▶ [Activity]
All of the data that follows is to be written out exactly, with images excluded.

▶ [Raw data]

----------

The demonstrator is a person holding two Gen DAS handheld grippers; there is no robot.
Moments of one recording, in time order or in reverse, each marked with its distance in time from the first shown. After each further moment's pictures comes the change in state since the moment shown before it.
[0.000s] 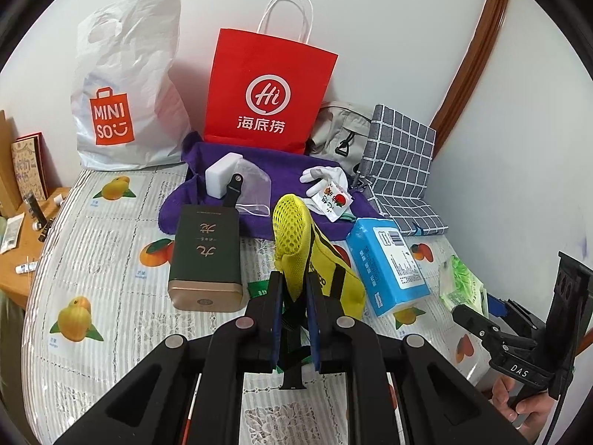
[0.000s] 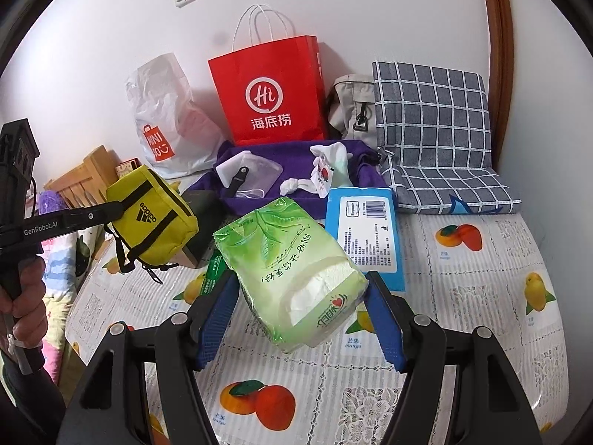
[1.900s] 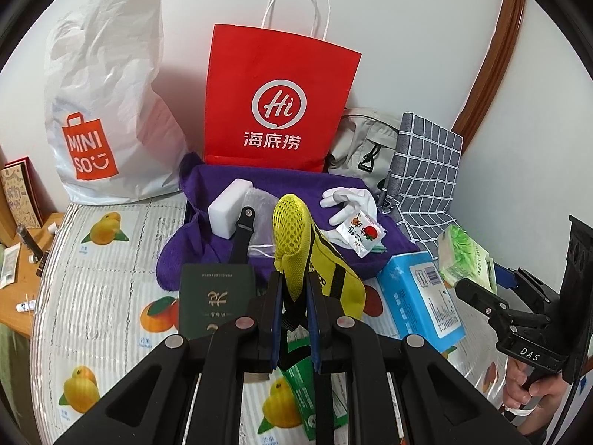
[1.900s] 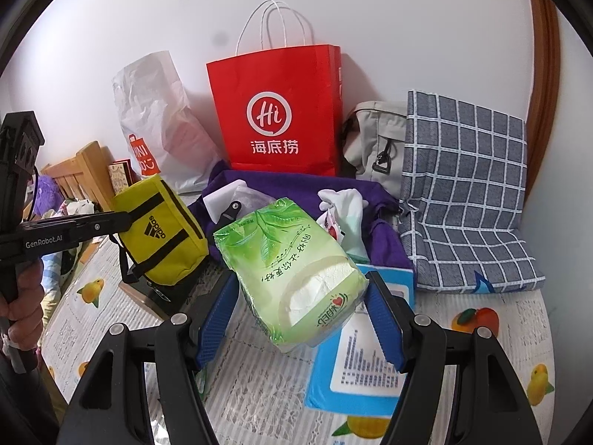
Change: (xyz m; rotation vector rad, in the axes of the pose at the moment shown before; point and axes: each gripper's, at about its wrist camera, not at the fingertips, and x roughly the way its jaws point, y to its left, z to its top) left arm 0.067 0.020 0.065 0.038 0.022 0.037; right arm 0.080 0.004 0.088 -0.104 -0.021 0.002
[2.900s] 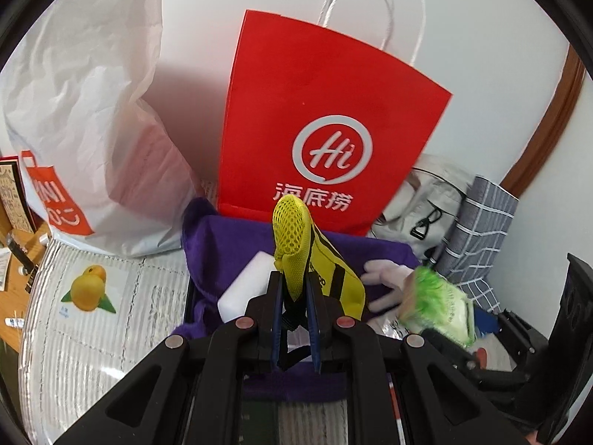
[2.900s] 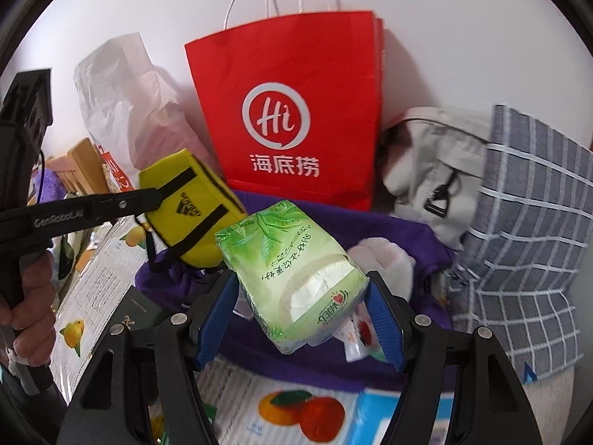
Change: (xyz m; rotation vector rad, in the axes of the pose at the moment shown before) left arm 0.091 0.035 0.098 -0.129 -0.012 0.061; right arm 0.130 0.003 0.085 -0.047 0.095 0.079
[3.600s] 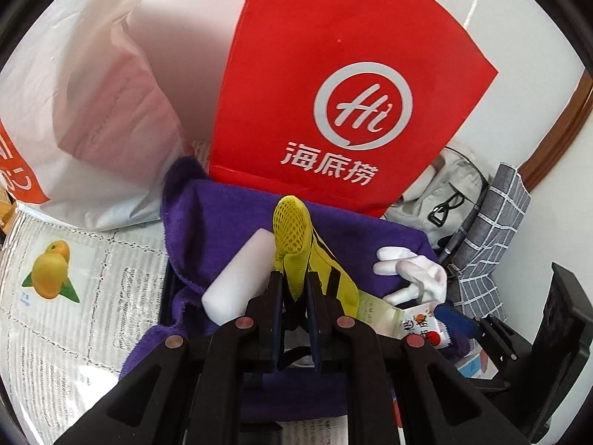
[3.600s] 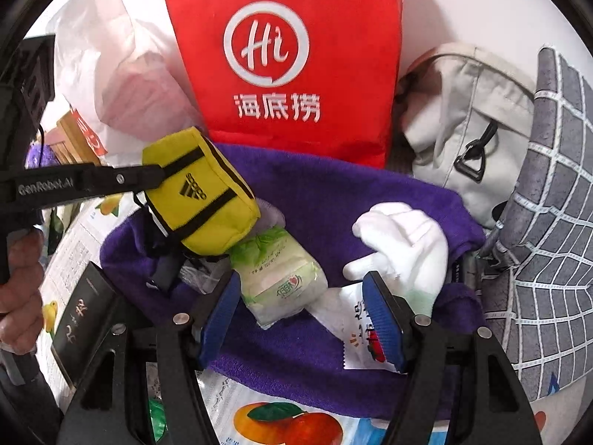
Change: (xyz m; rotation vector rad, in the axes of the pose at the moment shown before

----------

▶ [Solution]
The demonstrator is a person holding two Gen DAS handheld grippers; there is no robot.
Moments of one recording, in time order or in reverse, each marked with its distance in time from the first shown. After each further moment's pictures comes the change in state since the moment shown before it.
[0.000s] 
[0.000s] 
[1.900s] 
[1.900s] 
Change: (xyz m; rotation vector rad, in the axes of the pose at the moment shown before; point and axes: each gripper's, at about its wrist camera, not at the fingertips, and x roughly the way its jaws point, y to its left, z to its top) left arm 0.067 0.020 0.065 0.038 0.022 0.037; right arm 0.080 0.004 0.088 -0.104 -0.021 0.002
[2.900s] 
[2.900s] 
Change: (xyz m; rotation vector rad, in the axes of the pose at the moment shown before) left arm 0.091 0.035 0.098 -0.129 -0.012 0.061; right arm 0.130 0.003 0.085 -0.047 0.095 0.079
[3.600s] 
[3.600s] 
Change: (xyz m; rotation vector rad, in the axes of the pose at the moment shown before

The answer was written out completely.